08 Bach chez MendelssohnBach at the Mendelssohns
Mika Putterman; Jory Vinikour
Analekta AN 2 9532 (analekta.com/en)

Historical flute specialist and music-history researcher Mika Putterman has investigated the musical life and culture of late-18th and early-to-mid-19th-century Berlin and the Mendelssohn family. Her research informs this recording, a re-creation so to speak of a musical soirée at the home of Sarah Levy, Felix Mendelssohn’s great-aunt.

According to the liner notes, “when 19th-century musicians performed Baroque music, they paid little attention to what performance practice norms of the Baroque period might have been and instead used the expressive devices of their day.” Her stated intention in this recording is to explore “new territory, envisioning how the Romantics would have played Bach.” 

The result is a kind of hybrid interpretation of three of the flute sonatas traditionally attributed to J.S. Bach, combining much that sounds like contemporary historically informed Baroque interpretation with moments of Sturm und Drang and others of heart-on-sleeve Romanticism. With the very able collaboration of fortepianist Jory Vinikour, she has put together an altogether convincing performance.

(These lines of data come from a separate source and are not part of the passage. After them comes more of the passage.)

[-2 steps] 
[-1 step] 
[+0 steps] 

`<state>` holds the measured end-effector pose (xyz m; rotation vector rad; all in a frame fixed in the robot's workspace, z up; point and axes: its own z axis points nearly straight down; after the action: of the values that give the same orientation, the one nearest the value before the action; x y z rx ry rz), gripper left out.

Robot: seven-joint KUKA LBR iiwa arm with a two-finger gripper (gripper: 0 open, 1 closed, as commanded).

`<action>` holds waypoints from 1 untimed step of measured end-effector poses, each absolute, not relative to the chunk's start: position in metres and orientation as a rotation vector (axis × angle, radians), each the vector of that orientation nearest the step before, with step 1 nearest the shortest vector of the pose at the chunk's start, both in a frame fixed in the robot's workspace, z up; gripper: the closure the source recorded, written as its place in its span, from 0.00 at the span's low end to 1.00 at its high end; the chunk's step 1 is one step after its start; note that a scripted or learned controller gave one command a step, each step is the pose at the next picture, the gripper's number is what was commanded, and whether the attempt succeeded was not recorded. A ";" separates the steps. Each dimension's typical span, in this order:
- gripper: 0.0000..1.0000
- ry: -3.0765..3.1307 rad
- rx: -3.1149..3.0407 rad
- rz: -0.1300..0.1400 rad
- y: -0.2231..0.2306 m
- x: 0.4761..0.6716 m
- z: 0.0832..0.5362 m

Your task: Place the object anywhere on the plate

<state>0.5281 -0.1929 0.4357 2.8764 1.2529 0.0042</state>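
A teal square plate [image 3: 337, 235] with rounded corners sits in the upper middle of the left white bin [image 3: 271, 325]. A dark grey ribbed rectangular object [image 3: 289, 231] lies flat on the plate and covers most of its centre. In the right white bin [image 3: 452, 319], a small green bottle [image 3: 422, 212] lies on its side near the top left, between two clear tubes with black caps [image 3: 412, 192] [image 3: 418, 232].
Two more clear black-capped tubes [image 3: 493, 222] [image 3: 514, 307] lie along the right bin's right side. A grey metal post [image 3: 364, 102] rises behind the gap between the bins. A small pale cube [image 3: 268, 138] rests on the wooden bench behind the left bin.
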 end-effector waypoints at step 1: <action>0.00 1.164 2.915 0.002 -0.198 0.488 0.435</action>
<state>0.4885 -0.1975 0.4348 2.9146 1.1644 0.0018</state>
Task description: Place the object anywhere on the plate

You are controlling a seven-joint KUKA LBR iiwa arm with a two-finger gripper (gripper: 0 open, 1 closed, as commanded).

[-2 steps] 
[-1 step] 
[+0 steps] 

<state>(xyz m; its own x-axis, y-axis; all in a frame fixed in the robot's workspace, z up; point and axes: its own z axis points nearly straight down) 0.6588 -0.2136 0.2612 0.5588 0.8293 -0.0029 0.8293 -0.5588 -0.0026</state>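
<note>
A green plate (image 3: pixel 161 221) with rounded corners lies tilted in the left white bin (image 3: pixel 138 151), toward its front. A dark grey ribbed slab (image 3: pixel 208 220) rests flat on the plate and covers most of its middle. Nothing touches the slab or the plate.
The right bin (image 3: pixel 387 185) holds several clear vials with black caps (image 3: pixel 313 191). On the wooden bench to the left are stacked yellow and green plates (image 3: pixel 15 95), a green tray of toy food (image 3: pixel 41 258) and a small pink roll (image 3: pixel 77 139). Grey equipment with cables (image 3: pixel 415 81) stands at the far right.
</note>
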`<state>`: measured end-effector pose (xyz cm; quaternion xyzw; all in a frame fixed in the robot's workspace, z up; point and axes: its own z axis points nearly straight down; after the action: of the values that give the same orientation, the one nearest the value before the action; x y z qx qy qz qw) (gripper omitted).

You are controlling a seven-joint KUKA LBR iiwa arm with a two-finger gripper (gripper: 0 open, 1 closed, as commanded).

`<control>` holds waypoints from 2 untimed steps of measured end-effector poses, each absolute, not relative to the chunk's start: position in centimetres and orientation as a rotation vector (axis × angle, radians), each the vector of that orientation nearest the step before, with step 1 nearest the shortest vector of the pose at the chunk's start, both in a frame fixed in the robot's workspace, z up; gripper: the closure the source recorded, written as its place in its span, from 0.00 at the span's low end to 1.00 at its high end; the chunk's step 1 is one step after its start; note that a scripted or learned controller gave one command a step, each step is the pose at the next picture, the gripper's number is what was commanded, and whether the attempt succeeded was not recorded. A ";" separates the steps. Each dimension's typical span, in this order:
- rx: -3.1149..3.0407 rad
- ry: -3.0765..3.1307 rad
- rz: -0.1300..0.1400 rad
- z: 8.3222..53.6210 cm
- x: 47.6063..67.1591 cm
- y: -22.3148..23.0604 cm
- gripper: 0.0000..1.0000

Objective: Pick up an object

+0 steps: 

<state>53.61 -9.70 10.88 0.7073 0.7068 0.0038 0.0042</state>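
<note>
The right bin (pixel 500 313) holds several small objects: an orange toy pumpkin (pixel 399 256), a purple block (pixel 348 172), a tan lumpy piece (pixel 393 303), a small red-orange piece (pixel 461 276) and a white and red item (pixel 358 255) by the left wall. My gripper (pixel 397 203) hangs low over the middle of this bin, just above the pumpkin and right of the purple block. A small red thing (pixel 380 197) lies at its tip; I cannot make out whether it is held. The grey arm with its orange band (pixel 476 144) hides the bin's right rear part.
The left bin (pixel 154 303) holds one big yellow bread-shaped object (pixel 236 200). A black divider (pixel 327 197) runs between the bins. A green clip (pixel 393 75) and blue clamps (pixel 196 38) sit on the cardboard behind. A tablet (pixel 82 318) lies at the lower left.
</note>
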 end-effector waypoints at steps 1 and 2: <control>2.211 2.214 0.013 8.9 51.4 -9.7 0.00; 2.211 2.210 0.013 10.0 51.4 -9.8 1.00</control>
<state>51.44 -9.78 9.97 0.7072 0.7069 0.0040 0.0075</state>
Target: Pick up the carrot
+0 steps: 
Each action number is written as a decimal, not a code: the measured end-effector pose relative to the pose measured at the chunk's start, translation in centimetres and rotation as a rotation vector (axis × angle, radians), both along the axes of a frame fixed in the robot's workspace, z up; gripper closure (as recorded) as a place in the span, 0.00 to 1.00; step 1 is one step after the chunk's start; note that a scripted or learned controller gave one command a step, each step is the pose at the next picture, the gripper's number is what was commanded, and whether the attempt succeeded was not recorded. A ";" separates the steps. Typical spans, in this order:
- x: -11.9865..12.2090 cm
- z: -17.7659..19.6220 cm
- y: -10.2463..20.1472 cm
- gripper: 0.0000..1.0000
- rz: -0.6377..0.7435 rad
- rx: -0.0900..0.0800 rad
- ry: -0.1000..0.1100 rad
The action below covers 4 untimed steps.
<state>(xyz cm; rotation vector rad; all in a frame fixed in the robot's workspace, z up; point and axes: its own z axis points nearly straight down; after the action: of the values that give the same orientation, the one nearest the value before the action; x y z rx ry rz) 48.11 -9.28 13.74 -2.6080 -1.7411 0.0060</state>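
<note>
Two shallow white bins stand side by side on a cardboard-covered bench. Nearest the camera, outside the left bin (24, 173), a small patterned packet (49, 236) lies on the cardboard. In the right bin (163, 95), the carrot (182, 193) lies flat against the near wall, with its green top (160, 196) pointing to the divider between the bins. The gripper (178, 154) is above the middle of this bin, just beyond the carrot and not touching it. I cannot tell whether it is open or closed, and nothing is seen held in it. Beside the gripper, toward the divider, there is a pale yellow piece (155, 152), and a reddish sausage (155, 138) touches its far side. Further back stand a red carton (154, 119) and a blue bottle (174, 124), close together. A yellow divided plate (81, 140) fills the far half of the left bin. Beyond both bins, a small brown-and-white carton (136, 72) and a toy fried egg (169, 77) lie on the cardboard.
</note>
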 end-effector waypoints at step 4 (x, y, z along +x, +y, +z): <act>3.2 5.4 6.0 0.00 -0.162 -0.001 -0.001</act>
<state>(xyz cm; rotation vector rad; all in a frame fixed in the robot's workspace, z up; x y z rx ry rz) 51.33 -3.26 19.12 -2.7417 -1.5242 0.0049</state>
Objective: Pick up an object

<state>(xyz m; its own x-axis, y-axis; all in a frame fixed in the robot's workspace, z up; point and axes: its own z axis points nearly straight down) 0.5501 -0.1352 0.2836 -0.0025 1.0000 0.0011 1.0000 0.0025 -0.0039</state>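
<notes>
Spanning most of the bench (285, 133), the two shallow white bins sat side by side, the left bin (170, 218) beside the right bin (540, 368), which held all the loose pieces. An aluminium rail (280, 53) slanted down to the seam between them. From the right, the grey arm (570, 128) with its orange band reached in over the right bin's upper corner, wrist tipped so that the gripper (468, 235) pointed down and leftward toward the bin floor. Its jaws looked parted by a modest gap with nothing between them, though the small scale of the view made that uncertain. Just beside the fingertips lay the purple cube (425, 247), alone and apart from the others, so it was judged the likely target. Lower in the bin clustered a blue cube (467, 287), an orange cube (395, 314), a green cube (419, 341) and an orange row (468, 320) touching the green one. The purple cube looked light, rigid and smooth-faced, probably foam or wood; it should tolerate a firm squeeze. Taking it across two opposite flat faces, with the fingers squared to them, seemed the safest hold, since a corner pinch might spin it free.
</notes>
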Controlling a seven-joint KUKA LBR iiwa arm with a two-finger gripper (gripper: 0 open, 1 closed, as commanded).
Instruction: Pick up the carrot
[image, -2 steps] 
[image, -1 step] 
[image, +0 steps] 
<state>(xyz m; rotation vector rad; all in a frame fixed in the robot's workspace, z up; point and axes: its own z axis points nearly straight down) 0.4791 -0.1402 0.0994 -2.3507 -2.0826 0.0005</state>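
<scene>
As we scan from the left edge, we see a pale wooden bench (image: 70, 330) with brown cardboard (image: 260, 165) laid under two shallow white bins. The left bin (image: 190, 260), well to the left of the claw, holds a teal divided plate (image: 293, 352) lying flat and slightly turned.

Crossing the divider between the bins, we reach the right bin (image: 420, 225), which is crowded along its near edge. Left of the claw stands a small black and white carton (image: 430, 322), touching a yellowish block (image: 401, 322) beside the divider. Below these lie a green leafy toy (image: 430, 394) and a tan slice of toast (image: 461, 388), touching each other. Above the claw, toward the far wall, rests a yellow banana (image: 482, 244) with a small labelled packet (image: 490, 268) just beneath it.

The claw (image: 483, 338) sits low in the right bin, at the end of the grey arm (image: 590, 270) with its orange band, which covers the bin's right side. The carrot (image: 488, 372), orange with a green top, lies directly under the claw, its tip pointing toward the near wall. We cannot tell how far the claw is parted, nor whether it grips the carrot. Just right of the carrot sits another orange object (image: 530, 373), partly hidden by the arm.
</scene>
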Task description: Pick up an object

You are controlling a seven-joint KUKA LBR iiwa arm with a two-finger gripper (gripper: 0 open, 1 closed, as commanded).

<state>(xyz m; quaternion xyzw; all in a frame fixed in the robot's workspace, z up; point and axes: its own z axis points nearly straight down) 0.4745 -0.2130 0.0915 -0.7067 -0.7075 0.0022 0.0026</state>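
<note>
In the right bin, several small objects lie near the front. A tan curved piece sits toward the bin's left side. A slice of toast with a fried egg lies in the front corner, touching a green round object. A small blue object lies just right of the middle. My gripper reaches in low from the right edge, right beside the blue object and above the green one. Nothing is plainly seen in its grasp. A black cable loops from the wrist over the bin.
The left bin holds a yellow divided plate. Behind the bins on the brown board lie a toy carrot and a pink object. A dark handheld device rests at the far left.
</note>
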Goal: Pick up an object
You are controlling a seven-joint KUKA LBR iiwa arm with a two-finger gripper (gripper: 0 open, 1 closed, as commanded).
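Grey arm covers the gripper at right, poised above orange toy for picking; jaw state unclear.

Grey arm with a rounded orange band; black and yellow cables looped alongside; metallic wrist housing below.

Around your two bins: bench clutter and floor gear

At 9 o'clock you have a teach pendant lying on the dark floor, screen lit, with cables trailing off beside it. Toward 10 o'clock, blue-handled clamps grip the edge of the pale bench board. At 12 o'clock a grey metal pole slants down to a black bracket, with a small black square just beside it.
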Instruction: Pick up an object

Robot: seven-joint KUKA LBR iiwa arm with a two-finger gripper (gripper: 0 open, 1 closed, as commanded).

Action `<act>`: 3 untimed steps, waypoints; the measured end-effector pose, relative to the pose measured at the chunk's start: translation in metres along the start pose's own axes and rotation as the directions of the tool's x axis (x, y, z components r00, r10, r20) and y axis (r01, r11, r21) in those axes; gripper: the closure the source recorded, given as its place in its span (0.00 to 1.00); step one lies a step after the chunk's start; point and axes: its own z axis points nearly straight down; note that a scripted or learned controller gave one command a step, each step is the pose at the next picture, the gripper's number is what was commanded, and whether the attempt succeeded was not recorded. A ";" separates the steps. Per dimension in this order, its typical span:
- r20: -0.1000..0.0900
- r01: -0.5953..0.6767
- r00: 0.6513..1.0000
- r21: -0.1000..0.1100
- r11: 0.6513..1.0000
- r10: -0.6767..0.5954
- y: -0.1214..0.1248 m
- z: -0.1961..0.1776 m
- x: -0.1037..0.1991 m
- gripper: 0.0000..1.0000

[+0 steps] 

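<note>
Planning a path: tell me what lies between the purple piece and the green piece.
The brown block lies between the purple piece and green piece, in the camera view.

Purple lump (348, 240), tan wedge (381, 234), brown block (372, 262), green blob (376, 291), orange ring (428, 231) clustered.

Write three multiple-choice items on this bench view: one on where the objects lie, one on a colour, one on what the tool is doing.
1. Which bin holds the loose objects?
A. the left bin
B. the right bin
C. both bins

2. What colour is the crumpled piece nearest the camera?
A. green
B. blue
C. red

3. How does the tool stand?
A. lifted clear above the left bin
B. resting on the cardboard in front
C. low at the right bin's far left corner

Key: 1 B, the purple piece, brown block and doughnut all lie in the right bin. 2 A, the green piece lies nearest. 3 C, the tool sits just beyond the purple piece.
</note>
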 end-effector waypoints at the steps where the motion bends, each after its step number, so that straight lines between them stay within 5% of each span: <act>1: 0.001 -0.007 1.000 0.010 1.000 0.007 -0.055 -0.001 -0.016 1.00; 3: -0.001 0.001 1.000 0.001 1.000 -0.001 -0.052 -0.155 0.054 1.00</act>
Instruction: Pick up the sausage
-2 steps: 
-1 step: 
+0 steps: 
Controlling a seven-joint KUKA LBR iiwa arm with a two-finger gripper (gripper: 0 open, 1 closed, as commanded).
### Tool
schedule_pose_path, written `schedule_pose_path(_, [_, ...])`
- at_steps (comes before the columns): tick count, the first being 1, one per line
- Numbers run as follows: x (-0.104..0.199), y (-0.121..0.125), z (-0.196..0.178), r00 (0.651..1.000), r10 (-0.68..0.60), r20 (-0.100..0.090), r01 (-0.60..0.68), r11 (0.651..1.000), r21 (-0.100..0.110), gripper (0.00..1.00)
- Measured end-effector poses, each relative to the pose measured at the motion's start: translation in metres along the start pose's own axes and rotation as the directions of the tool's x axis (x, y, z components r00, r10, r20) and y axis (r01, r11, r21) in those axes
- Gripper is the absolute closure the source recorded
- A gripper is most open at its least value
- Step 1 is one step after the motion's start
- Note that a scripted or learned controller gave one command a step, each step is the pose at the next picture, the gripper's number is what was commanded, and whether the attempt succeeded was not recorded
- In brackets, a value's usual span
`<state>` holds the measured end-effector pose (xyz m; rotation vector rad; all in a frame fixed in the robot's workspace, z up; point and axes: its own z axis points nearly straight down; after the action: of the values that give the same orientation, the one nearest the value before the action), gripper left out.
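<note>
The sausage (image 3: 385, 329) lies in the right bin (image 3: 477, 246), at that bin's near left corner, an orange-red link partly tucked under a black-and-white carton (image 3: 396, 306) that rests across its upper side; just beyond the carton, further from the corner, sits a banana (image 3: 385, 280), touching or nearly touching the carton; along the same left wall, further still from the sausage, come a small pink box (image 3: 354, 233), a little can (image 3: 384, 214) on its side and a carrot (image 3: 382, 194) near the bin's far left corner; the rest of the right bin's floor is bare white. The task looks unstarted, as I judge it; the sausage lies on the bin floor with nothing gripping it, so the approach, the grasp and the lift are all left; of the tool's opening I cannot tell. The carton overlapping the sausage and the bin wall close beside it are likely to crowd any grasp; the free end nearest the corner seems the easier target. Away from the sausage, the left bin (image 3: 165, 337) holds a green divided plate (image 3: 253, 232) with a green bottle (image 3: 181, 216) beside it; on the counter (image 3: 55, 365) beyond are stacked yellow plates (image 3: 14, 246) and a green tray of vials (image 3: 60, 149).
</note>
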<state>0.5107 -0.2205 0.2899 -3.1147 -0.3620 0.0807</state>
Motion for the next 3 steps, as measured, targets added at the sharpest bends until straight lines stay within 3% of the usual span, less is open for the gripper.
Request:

The cornerstone of the whole production is Putterman’s transcription of Felix Mendelssohn’s Violin Sonata in F Minor, Op.4, in which the performance practices of the early 19th century make total sense. The extension of these practices into the flute sonatas, odd as it sounds on first listening, actually works! So, kudos to Putterman and Vinikour for opening at least my ears, and hopefully many others, to what might have been the sensibility of a long-lost time.